Respiratory distress describes symptoms related to breathing problems. There can be many causes of respiratory distress in children. Usually it is caused by infections, chronic illness or a blocked airway. A child who was premature at birth or has been in the hospital for respiratory problems may be at greater risk.
When your child has to work hard to breathe, it can mean he or she is not getting enough oxygen to the lungs or is starting to get an infection.
Signs and symptoms
To know if your child may be in respiratory distress, look for the following signs and symptoms (Picture 1):
- Pale or bluish skin color - Check around the lips, eyes, hands and feet, especially the nail beds.
- Increased breathing rate - Count the number of breaths for one minute.

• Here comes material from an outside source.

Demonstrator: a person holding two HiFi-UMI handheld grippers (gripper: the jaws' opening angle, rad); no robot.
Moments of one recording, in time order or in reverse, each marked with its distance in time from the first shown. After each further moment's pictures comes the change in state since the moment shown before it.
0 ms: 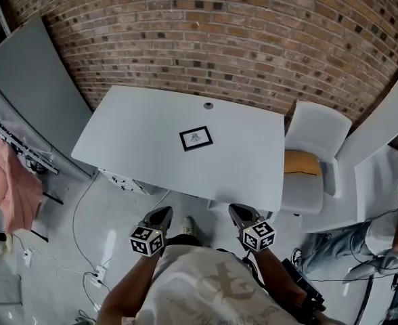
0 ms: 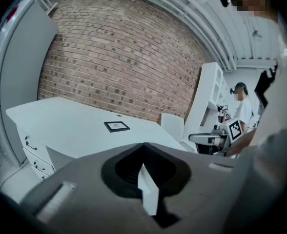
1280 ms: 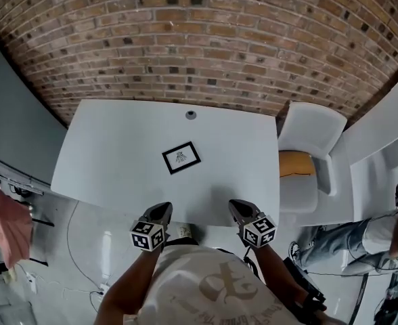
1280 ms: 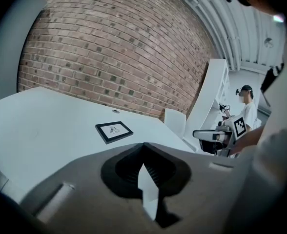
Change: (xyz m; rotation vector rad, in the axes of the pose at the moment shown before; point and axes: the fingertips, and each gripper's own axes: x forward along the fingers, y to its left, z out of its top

Is your child breathing faster than usual?
- Retractions - Check to see if the chest pulls in with each breath, especially around the collarbone and around the ribs.
- Nasal flaring - Check to see if nostrils widen when breathing in.
- Noisy breathing - Listen for breathing that sounds like grunting
(“Ugh” sound), wheezing or like mucus is in the throat.
- Clammy skin – Feel your child's skin to see if it is cool but also sweaty. The head may be sweaty while the skin feels cool or clammy.
- Mood change – Check to see if your child is sleepier, difficult to wake, fussier than usual, or "just not acting like himself."
- Change in body position – Your child may change his posture to try to breathe easier, like leaning forward or tilting his head up or backwards.
What to do if your child is in respiratory distress
- Stay calm and reassure your child
- Place your child in a comfortable position, usually sitting up.
- If you think your child has a fever, take his temperature:
- in baby’s bottom (rectally) if under 4 months
- under the arm (axillary) if he is older than 4 months
- in the mouth (oral) if older than 4 years
When to call the doctor
Call the doctor if your child:
- shows any signs of respiratory distress
- has a fever
- rectal temperature is more than 100.4 F or less than 96.5 F if younger than 4 months
- axillary temperature is more than 103 F, if older than 4 months.
- oral temperature is more than 102 F for 3 days or more than 104 F, if older than 4 years
- has a cough and phlegm or drainage is thick and yellow-green colored
Call 911 or take your child to the nearest emergency room if your child’s lips or face turns bluish, if he is working hard to breathe or you think that your child’s life is in danger.
How to prevent respiratory infections
Not all breathing problems can be avoided. You can help prevent many respiratory infections by taking these steps:
- Do not smoke around your child or in places that he goes, even when he is not there. Children who are around smokers get twice as many respiratory infections and colds as those who do not live with smokers. Smoke residue can build up on surfaces in rooms and in cars.
- Keep places where your child will be dust-free.
- Do not use baby powder or cornstarch on your child. These things can irritate a baby's lungs.
- Everyone should practice good hand washing to prevent the spread of germs.
- If possible, keep your child away from people who are sick.